As part of a broader legislative package reacting to the severe economic consequences of the Covid-19 pandemic, the German Federal parliament has adopted a bill dealing with far-reaching relief measures in contract law. Among other issues, this includes temporary relief for borrowers under consumer loans (“Temporary Rules”). The law entered into force on 28 March 2020.

Scope of the Temporary Rules

The Temporary Rules apply to consumer loan agreements entered into before 15 March 2020 (so not those entered into on or after 15 March 2020). The Rules provide for a three months deferral of loan receivables, i.e. claims for both interest and principal payment, which become due between 1 April 2020 and 30 June 2020, subject to the following conditions:

  • the borrower suffers a loss of income;
  • the loss of income must be due to the exceptional circumstances caused by the spread of the Covid-19 pandemic;
  • the loss of income must make it unreasonable for the borrower to render performance, i.e. to pay his debt as and when due;
  • the deferral is not unreasonable for the lender.

Temporary exclusion of the lender’s right to terminate the loan agreement

Where the conditions for deferral are satisfied (“Affected Loans”), the lender‘s right to terminate the loan agreement due to a payment default, or a material deterioration of the borrower's financial situation or the value of collateral provided for the loan, is excluded until the end of the respective deferral period. This means, the lender is prohibited from exercising its termination right, and if it does so anyway, the termination is without effect.

Extension of the Affected Loan term by three months after 30 June 2020

Subject to an amicable agreement between the lender and the borrower entered into before 30 June 2020, the Temporary Rules provide for an extension of the term of Affected Loans by three months. In addition to this, any claim of interest or principal falling due during that three-month period (i.e. until 30 September 2020) will be equally deferred (e.g., an instalment due on 31 July 2020 will only be due on 31 October 2020).

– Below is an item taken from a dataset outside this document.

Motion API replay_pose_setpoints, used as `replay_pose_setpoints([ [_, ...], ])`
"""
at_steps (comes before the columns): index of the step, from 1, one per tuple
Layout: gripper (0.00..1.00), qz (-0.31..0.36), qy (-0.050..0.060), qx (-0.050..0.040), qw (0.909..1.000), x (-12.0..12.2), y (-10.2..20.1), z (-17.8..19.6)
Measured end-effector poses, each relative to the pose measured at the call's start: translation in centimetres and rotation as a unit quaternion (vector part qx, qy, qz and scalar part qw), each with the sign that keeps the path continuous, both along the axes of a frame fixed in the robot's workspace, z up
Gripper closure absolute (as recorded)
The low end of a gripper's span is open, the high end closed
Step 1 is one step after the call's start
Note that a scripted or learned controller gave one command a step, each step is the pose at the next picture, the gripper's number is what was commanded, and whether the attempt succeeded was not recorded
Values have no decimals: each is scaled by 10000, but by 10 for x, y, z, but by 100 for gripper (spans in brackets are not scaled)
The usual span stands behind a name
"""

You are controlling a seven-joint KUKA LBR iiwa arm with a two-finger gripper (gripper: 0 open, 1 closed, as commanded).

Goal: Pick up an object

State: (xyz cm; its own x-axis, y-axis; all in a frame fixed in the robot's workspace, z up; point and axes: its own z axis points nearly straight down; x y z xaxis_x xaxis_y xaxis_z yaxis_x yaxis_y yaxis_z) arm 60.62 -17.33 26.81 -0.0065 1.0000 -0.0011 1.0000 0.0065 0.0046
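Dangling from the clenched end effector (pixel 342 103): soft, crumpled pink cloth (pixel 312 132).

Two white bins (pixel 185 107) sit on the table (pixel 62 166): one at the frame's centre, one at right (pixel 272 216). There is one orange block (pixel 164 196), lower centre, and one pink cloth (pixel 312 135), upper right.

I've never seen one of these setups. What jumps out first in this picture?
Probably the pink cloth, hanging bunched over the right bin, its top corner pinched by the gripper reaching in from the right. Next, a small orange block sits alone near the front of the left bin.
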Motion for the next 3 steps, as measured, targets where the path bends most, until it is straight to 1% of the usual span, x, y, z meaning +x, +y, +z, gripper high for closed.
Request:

Potential prolongation of the applicability of the Temporary Rules

The Federal Government is authorised to extend, by statutory order, the deferral period of three months to up to six months and the extension of the loan agreement term to a maximum of twelve months.

Impact on lenders

The impact of the Temporary Rules on lenders, particularly those focusing on consumer lending, is potentially significant. Against this background, the EBA calls for flexibility and pragmatism in the application of the prudential framework and clarifies that, in the case of debt moratoria, there will be no automatic classification of default, forborne or IFRS9 status. Such classification would trigger adverse regulatory consequences: for example, a requirement that lenders hold additional regulatory capital against such non-performing loans. In accordance with EBA’s view, BaFin has asked banks with respect to COVID-19 related payment defaults to adopt a “through the cycle” approach, taking into account public support measures to mitigate the crisis.